Silver Lake: The invisible majesty of pheromones, an Immaculate Conception, or in this case disinfection -- isn't that the best way to handle the greasy, shivery, febrile particulars? To be sure, our girl's got something in her belly, now. But isn't the outreach what matters, the power that emanates from the belly, the changes in every slavering creature caught in its ambience?
Venice: Every zombie, anyway. Think of the dance of the bees, how one guy comes back with claws full of pollen and the whole colony goes into a dance.
Silver Lake: Have you ever seen the dance of the bees? Could you ever have imagined that a few minutes watching Animal Planet would alter the base matter of the zombie dynamic? We've sailed the seas and come to bees.
Venice: It's a colony, the dead among us. It's life everlasting, except dead. It's the drones, hauling and picking and swabbing and pulling the levers. Only, sometimes they need a new queen. Sometimes they have to walk off the job with jaws snapping. It's not about feeding, it's about breeding.
Silver Lake: Have you ever seen a movie like it? Implanting the Royal Jelly of the undead? Our heroine, with what the Ancient whispers in her ear -- it's like the movie of her own parents falling in love!
Venice: We could wrap up with another of those slow pans. High saturation, panning over the worker bees we never think twice about.

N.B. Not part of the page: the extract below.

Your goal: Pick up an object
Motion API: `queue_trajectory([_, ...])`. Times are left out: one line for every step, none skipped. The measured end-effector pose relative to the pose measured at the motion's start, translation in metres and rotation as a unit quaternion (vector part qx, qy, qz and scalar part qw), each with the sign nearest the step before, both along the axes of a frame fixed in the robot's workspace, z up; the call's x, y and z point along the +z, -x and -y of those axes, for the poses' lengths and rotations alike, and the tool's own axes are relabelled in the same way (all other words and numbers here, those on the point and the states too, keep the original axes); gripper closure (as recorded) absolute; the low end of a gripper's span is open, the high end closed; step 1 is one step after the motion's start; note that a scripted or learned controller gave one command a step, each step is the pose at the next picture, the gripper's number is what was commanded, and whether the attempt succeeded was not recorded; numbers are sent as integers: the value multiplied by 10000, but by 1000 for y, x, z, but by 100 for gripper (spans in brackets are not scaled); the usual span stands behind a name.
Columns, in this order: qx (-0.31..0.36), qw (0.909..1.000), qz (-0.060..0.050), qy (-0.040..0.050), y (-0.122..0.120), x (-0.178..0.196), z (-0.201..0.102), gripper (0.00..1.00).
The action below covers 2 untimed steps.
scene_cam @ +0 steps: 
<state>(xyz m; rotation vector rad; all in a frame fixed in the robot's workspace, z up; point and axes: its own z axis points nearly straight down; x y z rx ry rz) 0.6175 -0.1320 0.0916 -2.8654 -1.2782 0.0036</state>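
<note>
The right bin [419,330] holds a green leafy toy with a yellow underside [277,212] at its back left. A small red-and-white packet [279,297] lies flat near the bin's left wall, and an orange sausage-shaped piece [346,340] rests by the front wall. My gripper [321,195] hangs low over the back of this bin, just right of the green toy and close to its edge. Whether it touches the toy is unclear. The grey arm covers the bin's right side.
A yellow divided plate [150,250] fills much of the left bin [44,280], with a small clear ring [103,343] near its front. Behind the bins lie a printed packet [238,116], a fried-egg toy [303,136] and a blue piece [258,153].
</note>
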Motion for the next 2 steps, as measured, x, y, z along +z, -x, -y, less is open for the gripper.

Silver Lake: Have you ever so enjoyed the end of the world? End of the world, in our case, comes to world without end. Can you picture it, the laborers placid in their labor, the Queen smiling down from the deck of her greenhouse?
Venice: We could put her in something like stadium seating, a touch of meta.
Silver Lake: Certainly it's been meta for our main girl, hasn't it, stumbling upon her very fate? Certainly she must be wondering -- earlier, what was all that striving? The long nights over chemistry and botany and life and death. The trial and error in the lab, every experiment in six iterations, if not a dozen. What's the point striving, when ultimately, all that you're about is this girlchild at you feet? An ordinary enough child.
Venice: Though she does look like she's about to bite her pet hamster in the neck. Ha-ha, ha-ha.
Silver Lake: Hehhehheeh. And what's the point of putting up a fuss? Isn't it better to simply let the spectacle unfold?
Venice: Just let the kid chomp. One last splash of adrenalin, that's what you're buying with the ticket.